Biomimetic emulators of high potential peroxygenases: Implications in bioremediation and metabolic studies

Nowadays, classical (bio)remediation processes are affected by some economical and environmental drawbacks. These approaches often seem to be inadequate, particularly in the perspective of sustainable green processes. Since immobilized metalloporphines can emulate the active site of peroxidases and peroxygenases, their use in several bioremediation processes has been analyzed in this work.
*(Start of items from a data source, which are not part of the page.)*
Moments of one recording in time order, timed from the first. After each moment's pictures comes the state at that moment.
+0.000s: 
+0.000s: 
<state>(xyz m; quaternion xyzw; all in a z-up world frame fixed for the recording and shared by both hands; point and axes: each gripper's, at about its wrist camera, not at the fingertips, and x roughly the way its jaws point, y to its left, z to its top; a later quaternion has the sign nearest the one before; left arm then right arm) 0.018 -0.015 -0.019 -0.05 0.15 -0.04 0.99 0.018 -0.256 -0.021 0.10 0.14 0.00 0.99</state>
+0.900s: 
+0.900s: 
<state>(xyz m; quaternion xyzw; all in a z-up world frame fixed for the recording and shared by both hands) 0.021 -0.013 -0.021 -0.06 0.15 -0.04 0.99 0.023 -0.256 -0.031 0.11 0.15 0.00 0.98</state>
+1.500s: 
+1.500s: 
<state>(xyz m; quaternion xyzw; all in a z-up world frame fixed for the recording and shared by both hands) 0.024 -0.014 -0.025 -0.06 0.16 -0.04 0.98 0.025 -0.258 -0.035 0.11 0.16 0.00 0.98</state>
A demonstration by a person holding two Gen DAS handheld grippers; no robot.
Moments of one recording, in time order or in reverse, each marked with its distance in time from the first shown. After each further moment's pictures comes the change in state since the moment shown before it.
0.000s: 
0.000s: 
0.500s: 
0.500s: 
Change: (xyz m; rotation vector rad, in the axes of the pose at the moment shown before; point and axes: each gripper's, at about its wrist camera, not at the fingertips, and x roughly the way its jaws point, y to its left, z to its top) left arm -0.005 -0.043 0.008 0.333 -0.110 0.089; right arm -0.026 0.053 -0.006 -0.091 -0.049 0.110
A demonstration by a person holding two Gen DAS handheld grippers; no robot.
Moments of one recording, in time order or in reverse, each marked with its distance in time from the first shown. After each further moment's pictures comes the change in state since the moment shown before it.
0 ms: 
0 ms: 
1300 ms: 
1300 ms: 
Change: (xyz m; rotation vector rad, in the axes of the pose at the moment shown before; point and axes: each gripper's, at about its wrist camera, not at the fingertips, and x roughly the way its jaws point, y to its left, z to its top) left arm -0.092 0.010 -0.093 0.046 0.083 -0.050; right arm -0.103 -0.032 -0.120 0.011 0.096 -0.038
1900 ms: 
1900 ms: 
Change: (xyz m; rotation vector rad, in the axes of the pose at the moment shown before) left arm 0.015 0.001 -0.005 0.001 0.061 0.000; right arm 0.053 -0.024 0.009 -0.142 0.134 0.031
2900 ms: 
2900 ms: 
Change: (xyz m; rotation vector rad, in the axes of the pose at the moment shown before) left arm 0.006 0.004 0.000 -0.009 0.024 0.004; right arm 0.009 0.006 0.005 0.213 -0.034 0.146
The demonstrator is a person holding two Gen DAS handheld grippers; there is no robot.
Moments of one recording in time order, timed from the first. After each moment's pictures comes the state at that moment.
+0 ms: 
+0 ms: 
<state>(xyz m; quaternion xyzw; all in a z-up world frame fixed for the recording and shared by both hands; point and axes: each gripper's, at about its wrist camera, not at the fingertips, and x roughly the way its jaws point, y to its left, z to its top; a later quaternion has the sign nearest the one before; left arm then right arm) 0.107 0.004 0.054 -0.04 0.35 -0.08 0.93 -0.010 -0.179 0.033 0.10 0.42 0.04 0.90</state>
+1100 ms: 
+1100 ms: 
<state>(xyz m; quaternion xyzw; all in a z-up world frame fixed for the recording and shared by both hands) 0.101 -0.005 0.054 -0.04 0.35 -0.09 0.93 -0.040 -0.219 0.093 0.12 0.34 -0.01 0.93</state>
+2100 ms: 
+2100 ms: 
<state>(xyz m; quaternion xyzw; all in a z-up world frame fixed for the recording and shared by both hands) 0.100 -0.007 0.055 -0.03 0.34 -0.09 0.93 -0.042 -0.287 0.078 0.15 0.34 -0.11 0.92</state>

The described catalytic reactions use bioinspired, homogenized or heterogenized, commercial porphines and showed a remarkable ability to catalyze substrates oxidation at the expenses of different oxidants such as Oxone and hydrogen peroxide. The biomimetic catalysts have been also investigated about their peroxidase- and peroxygenase-like catalysis and ability to emulate lignolytic peroxidases action and substrate specificity. The adducts showed a remarkable ability to catalyze veratryl alcohol (widely recognized as a simple model compound of lignin) oxidation at the expenses of H2O2. In the perspective of broadening industrial applications of the described catalysts, the oxidation of several pollutants such as durable textile dyes and inorganic sulfides, has been attempted with quite promising results, and some findings open the way toward industrial scaling-up. Accordingly, the inexpensiveness of the synthesis and the mild operational conditions allow these adducts to be proposed as applicable catalysts also for industrial large-scale processes. Besides, these synthetic models are helpful also to understand the behavior of pharmaceuticals, antifungal drugs in this case, in the environment, and to predict the drug metabolism by cytochromes P450. The biomimetic catalysts, for the studied cases, also proved to be much more efficient than the corresponding enzymes.